Estado cria penalizações para desigualdades remuneratórias

O Governo está a preparar um diploma para promover a igualdade salarial entre géneros, que deverá ser apresentado até ao dia 1 de Maio. As empresas que não garantam critérios de igualdade salarial entre homens e mulheres no cumprimento das mesmas funções poderão ficar impedidas ou limitadas na assinatura de contratos com o Estado, incluindo para adjudicação de obras e acesso a fundos comunitários.

As penalizações a incluir na proposta de lei sobre o combate à desigualdade salarial entre homens e mulheres que desempenhem as mesmas funções estão a ser preparadas em conjunto pelos gabinetes do ministro do Trabalho e Segurança Social, José Vieira da Silva e do ministro-adjunto, Eduardo Cabrita. Depois de finalizadas estas medida serão apresentadas aos parceiros sociais para aprovação em Conselho da Concertação Social (CCS), no âmbito da Agenda para a Igualdade de Género no Mercado de Trabalho e nas Empresas, já apresentada pelo Governo ao CCS.

O objectivo é estimular as empresas a reduzirem as diferenças salariais entre os dois géneros que, segundo os dados do Eurostat, em 2015, se situavam nos 17,8%. Em Portugal o sector privado atinge níveis de disparidade mais elevados do que o público. Esta percentagem é superior à média da disparidade salarial de género na União Europeia (16,3%) e na zona euro (16,8%), no mesmo período.

A lei agora em discussão deverá determinar os indicadores de disparidade a partir dos quais poderá haver penalização e prever que as medidas de igualdade salarial entre homens e mulheres que desempenhem as mesmas funções sejam incluídas na contratação colectiva.

[quote_center]O acordo no sector do calçado antecede a intenção do Governo de estipular mecanismos para consagrar a igualdade de género nas remunerações do trabalho[/quote_center]

A limitação e a proibição de assinar contratos com o Estado, a ser incluída no diploma, deverá abranger todo o tipo de relações contratuais que as empresas mantêm com a administração pública, incluindo programas de subsidiação de estágios laborais do IEFP, para além da adjudicação de obras e do concurso a fundos estruturais europeus.

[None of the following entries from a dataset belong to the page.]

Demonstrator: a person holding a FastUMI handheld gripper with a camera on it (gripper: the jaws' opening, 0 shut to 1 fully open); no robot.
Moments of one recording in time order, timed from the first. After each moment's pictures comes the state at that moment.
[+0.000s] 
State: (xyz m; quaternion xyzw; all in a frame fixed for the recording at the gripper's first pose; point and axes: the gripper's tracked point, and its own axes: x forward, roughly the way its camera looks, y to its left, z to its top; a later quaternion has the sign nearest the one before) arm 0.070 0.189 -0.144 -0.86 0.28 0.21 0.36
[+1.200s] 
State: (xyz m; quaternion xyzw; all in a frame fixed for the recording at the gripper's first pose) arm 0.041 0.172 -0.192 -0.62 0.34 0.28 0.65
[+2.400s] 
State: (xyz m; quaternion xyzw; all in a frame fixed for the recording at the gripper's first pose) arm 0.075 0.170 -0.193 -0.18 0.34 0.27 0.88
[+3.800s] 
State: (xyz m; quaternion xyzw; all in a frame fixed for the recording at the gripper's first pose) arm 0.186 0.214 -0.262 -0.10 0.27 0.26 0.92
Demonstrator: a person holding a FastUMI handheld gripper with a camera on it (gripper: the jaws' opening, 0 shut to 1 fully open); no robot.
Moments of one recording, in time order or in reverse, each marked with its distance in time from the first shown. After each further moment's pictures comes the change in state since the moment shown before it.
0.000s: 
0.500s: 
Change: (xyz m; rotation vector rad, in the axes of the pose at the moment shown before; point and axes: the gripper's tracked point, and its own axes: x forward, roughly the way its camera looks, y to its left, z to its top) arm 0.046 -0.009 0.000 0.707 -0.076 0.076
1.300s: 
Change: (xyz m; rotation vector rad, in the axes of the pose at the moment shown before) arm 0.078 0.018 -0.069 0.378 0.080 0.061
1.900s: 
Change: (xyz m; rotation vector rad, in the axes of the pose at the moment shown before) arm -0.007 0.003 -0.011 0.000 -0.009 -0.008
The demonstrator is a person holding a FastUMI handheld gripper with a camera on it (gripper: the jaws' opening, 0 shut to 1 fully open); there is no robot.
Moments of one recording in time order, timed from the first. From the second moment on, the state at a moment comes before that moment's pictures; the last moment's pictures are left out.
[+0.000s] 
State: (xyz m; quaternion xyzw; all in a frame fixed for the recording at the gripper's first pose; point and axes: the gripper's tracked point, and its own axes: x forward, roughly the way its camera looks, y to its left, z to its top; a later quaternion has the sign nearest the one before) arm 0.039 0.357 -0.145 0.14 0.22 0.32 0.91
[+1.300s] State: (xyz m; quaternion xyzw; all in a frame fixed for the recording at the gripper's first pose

Mas as penalizações não deverão abranger multas financeiras, para não afectar as empresas no seu desenvolvimento”, segundo disse um responsável pelo processo ao jornal Público, que avançou a notícia. O executivo quer também evitar “fomentar o efeito perverso de as empresas fugirem a empregar mulheres” para não terem de estar sujeitas a fiscalização.

Para além de medidas de penalização, o diploma visa criar critérios de referência e de fiscalização. As empresas terão assim a obrigação de apresentar estatísticas das disparidades salariais de género, com a indicação das respectivas médias. A publicação de estatísticas e a garantia de que os indicadores de disparidade não são ultrapassados serão fiscalizados pelo Estado. As penalizações serão aplicadas na sequência dessa fiscalização.

A par da nova legislação que deverá ser apresentada no Dia do Trabalhador, o Governo também já anunciou legislação que exige maior equilíbrio de género nos conselhos de administração do sector empresarial, incluindo empresas cotadas. Em análise esteve também a legislação que impunha quotas sobre os dirigentes de topo da administração pública, mas esta matéria ficou, para já, adiada.